Looking for a Seiko mid-size diver.

Cuurent models seem to include SKX013, SKX023, SKX031 and SKXA51

Being new to all this, can anybody shed any light on their relative differences / merits. Also, an explanation of Seiko numbering would be useful too. Any other models / makes of similar size would also be of interest.

Thanks

Chris


----------



## bry1975 (Feb 6, 2004)

Have you not looked at the Seiko SKX007k2?



chris_s said:


> Looking for a Seiko mid-size diver.
> 
> Cuurent models seem to include SKX013, SKX023, SKX031 and SKXA51
> 
> ...


----------



## mrteatime (Oct 25, 2006)

the only difference is a different hand set or dial combi.....or the writing may be different on the dial.....

i'd check the bay out for a smaller or 'mid size' seiko....there is much cheapness to be had on these watches chris....also, think vintage seiko to.....some great bargains out there


----------



## minkle (Mar 17, 2008)

4205









I didnt realise they were still making mid size divers either..interesting..


----------



## Thian (Nov 23, 2008)

Citizen NY2300 diver midsize is a great alternative and still current model. I have a vintage Orient midsize diver auto from 1995ish too but rare to find. The 4205s are a very long standing model and still can be found. I have 2 versions of it, the smaller one like the 2205 and the midsized version.


----------



## chris_s (Sep 13, 2009)

Thanks for all your input. Had a look at the two (current) recommendations - SKX007 ans NY2300. Both these are a little bigger than the other Seikos 42mm and 41mm respectively, as opposed to 38mm.

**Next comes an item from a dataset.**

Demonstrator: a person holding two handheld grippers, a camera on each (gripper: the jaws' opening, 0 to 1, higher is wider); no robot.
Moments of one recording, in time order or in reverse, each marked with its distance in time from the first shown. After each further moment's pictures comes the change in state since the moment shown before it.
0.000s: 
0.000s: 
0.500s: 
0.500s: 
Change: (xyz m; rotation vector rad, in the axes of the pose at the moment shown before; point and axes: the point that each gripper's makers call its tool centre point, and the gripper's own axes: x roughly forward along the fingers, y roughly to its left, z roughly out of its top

Quite happy to look at older watches, but need to temper this with the fact that I do need to buy something soon as my previous watch is dead, and the standby is just a cheap one which won't last too long - too used to leaving a watch on all day, including swimming, sailing, sorting the pond out, or even just having a shower.

Looks like it will be a mid-size seiko, unless there's any sales coming up in the near future


----------



## meganekun (Jun 12, 2009)

Thian said:


> Citizen NY2300 diver midsize is a great alternative and still current model. I have a vintage Orient midsize diver auto from 1995ish too but rare to find. The 4205s are a very long standing model and still can be found. I have 2 versions of it, the smaller one like the 2205 and the midsized version.

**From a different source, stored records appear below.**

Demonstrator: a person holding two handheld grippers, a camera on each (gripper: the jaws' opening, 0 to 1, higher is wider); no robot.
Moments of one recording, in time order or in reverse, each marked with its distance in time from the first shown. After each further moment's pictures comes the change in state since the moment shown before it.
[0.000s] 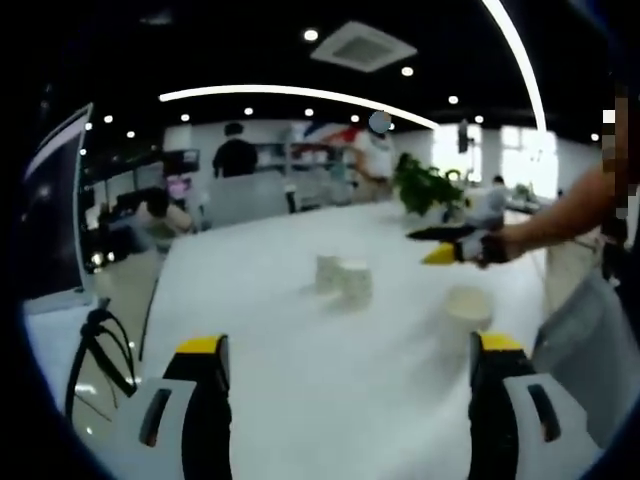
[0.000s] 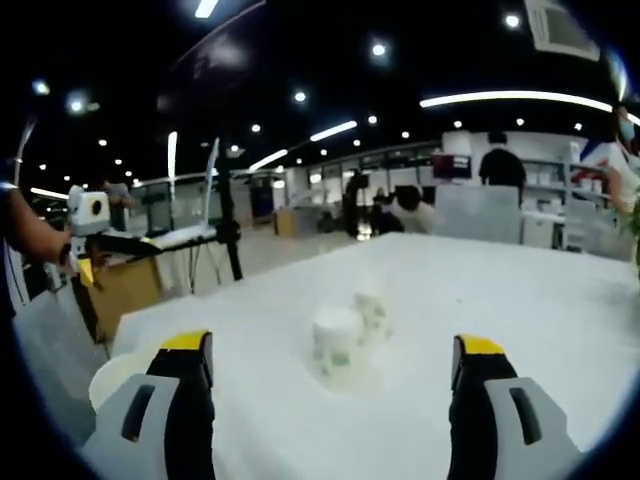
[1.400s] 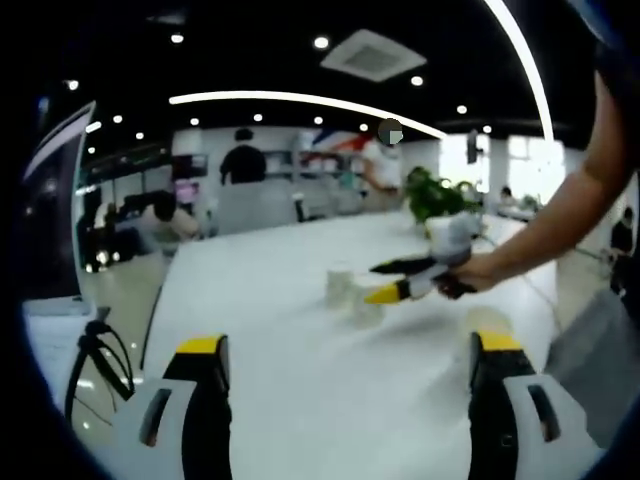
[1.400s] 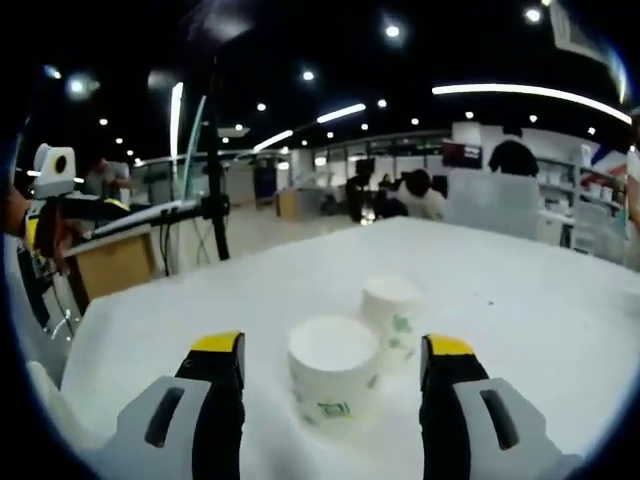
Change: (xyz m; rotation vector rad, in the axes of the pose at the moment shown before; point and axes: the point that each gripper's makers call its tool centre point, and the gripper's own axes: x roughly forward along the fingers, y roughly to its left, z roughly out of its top) left arm 0.016 0.010 0.016 -0.005 -0.042 0.033; right arm 0.089 -0.006 -0.027 -0.047 0.085 0.002
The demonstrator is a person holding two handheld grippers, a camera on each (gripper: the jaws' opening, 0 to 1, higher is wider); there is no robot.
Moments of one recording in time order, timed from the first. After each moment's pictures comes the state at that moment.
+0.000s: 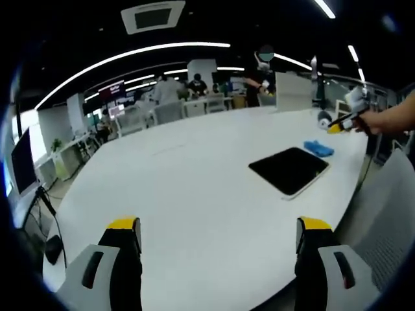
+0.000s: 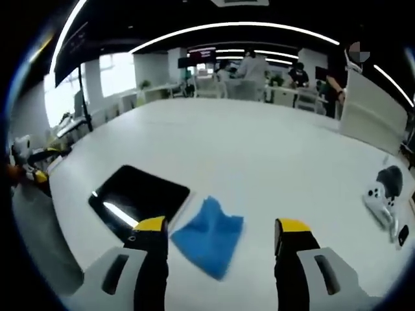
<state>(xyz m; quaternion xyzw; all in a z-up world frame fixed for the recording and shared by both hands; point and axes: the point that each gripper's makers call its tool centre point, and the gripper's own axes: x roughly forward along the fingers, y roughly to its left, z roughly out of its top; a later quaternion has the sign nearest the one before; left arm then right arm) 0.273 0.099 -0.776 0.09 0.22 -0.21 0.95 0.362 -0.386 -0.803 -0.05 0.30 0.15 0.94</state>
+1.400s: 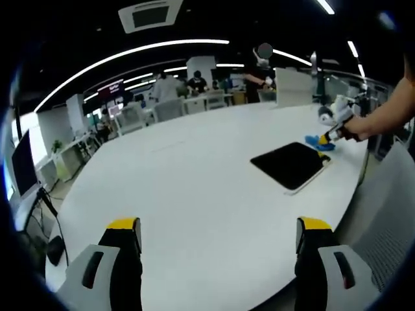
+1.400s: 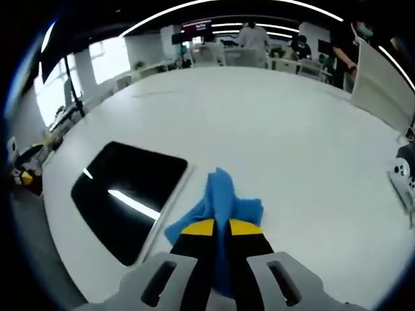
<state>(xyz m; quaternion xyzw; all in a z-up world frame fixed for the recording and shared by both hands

I will also recommend the Citizen Diver NY2300-09EB. Mid-size range, simple and good looking. :yes:


----------



## chris_s (Sep 13, 2009)

The other things I'd li


----------



## chris_s (Sep 13, 2009)

Sorry, not sure what happened there....

The other thing I'd like to find out more about is the Seiko numbering convention.

What does SKX013K2 (for example) mean, and how do you interpret the various letters and numbers.

I'm guessing that the SK stands for Seiko, bit after that I'm lost - though reading other posts I think the final K stands for Korea as opposed to J for Japan

Any help most welcome


----------



## Angelis (Aug 25, 2008)

chris_s said:


> Sorry, not sure what happened there....
> 
> The other thing I'd like to find out more about is the Seiko numbering convention.
> 
> ...


For example:

SKXA47K1 means this:

S (K)= export, not Korea. No movements are made there. J indicates Japan sales only.

K1 = signifies a bracelet, K2 ofteten times = a rubber strap.

Angelis


----------